- [Assignment]: Please reproduce the listing word for word. Pictures stay out.

--- START ---

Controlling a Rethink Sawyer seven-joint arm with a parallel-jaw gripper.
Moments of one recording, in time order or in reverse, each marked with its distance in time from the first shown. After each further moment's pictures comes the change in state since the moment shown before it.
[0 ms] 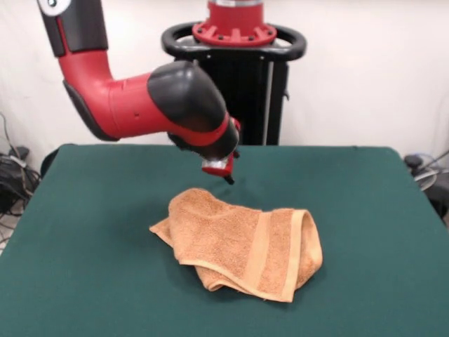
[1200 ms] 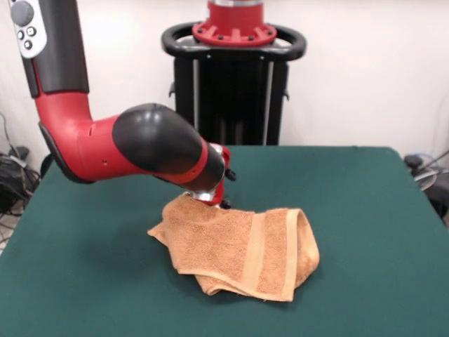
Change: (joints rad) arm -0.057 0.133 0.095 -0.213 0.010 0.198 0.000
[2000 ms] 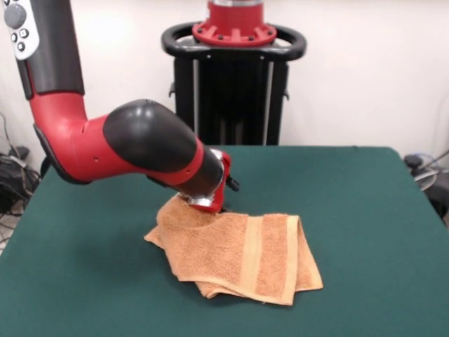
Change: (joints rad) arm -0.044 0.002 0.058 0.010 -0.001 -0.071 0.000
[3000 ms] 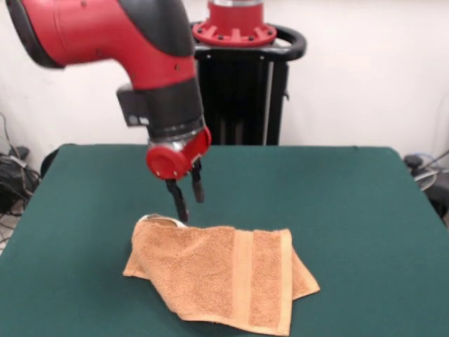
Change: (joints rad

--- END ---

- [Answer section]:
Controlling a Rethink Sawyer seven-joint arm with a parallel-jaw gripper.
Moments of one recording, in time order or in reverse, each marked with its distance in time from the first shown. After each further moment's pictures comes the change in state since the moment shown before it.
[0 ms] 
[1200 ms] 
Change: (joints rad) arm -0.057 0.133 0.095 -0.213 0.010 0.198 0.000
[2000 ms] 
Change: (joints rad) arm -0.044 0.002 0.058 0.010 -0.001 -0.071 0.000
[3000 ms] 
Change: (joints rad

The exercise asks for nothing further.